Balsamic condiments with protected designation of origin (PDO) have the strictest qualifications, much like fine wines. Traditional balsamic vinegar of Modena or Reggio Emilia must contain only cooked grape must and have been matured for at least 12 years before bottling. These vinegars are evaluated by trained tasting panels before they can be labeled with this name, and are further qualified into either affinato and extravecchio levels (in Modena) or aragosta, argento, and oro (in Reggio Emilia).

Professional tasters evaluate balsamic vinegar using three types of tests: the olfactory test, to sample aromas and pungency; the gustatory-olfactory test,which tests for viscosity, sweetness, acidity, astringency, bitterness and saltiness; and the visual test, which looks at clarity, color, gloss and viscosity.

The professional tasters on these panels are looking for 24 sensory attributes of traditional balsamic vinegar, referring to four macro-categories (appearance, aroma, taste, and trigeminal sensations) and tasting notes of carav mel, cooked must, dried prune, honey, apple, licorice, vanilla, mustard, carob, spices, coffee, and chocolate. Other frequently used descriptors regard the four consolidated tastes: sweet, sour, bitter, and salty, the tactile perception of viscosity, and the three trigeminal sensations of pungency, spiciness, and astringency.

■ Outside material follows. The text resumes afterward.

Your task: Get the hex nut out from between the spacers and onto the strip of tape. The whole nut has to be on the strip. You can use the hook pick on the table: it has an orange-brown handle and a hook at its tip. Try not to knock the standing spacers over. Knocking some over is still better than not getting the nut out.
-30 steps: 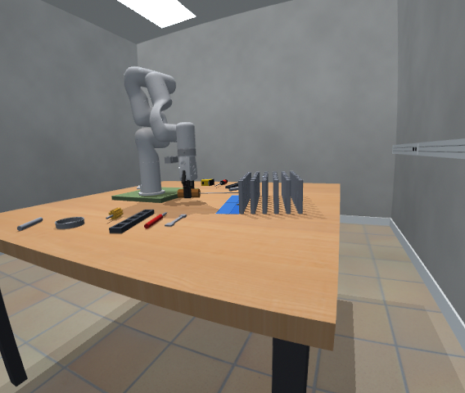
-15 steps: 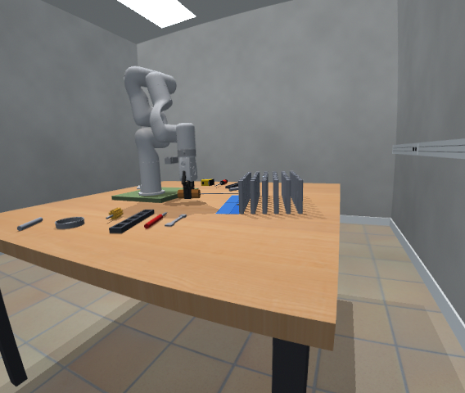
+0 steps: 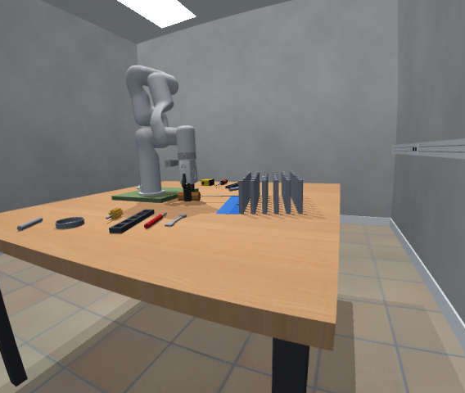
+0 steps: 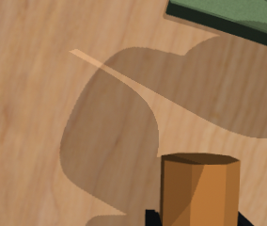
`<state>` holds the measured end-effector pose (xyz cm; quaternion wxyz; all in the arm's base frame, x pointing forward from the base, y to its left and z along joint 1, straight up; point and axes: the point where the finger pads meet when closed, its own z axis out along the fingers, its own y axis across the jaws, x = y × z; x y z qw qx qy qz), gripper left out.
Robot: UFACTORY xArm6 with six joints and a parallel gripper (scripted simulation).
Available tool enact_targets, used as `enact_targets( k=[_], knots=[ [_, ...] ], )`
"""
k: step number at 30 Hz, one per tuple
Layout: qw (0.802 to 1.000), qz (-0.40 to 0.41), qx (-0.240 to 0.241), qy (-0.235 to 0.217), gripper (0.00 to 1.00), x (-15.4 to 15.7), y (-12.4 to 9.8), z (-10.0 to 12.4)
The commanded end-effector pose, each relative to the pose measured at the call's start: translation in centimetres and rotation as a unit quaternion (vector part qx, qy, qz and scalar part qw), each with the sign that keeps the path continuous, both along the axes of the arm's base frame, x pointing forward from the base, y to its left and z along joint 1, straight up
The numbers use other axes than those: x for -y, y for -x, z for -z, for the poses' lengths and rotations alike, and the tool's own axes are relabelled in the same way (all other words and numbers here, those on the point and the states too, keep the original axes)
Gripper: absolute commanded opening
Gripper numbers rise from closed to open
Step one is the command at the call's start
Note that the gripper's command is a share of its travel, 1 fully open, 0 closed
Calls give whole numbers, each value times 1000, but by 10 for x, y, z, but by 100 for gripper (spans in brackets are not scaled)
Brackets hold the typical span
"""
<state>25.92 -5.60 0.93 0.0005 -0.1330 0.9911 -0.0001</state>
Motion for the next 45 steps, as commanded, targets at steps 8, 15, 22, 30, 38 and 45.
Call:
enact_targets(
  k=[8, 15, 22, 30, 38, 45],
  knots=[
    [1000, 0, 2, 0, 0, 0, -1, 2],
    [1000, 0, 2, 0, 65, 0, -1, 2],
    [1000, 0, 2, 0, 65, 0, -1, 2],
    [1000, 0, 2, 0, 65, 0, -1, 2],
    [1000, 0, 2, 0, 65, 0, -1, 2],
    [1000, 0, 2, 0, 65, 0, -1, 2]
  ],
)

The Facts About Balsamic Vinegar

Less than 30,000 liters of traditional balsamic vinegar are made in Italy every year, making it quite rare and totally unavailable to purchase in any large quantity—it’s a precious substance, to be used very sparingly. Each of these tiny Tradizionale bottles (think the size of a shampoo bottle you can take in a carry-on bag) retails for $100 or more — an impossibility for the home cook and connoisseur who wants to reap the health benefits and taste of delicious balsamic vinegar on a daily basis. These vinegars are made entirely with grape must and fermented over at least 12 years with bacteria, slowly evaporating and reducing in large, space-consuming barrels. These deep, complex, syrupy vinegars are to be used sparingly—more as an occasional treat than as an everyday ingredient.

Health Benefits of Balsamic Vinegar

Vinegar is a natural antiseptic that has been used in traditional remedies for millennia. Some small studies have shown that consuming balsamic vinegar can help regulate blood sugar, cholesterol and insulin levels. It also contains powerful antioxidants called polyphenols, which can help boost circulation, and antioxidants, which can reduce your risk of cancer. Acetic acid, one of the components of balsamic vinegar, contains probiotic bacteria that can help support digestion and immunity.

Seasons vinegars are made from cooked grape must and wine vinegar for acetification. They contain natural fruit sugars, but home cooks usually use them in such small quantities that a few spoonfuls won’t make or break the healthfulness of most dishes. That sweetness also comes with all the complexity and organoleptics of the fruit from which it came—and we all know that enjoying your food is an important part of enjoying and looking forward to cooking for a healthy lifestyle.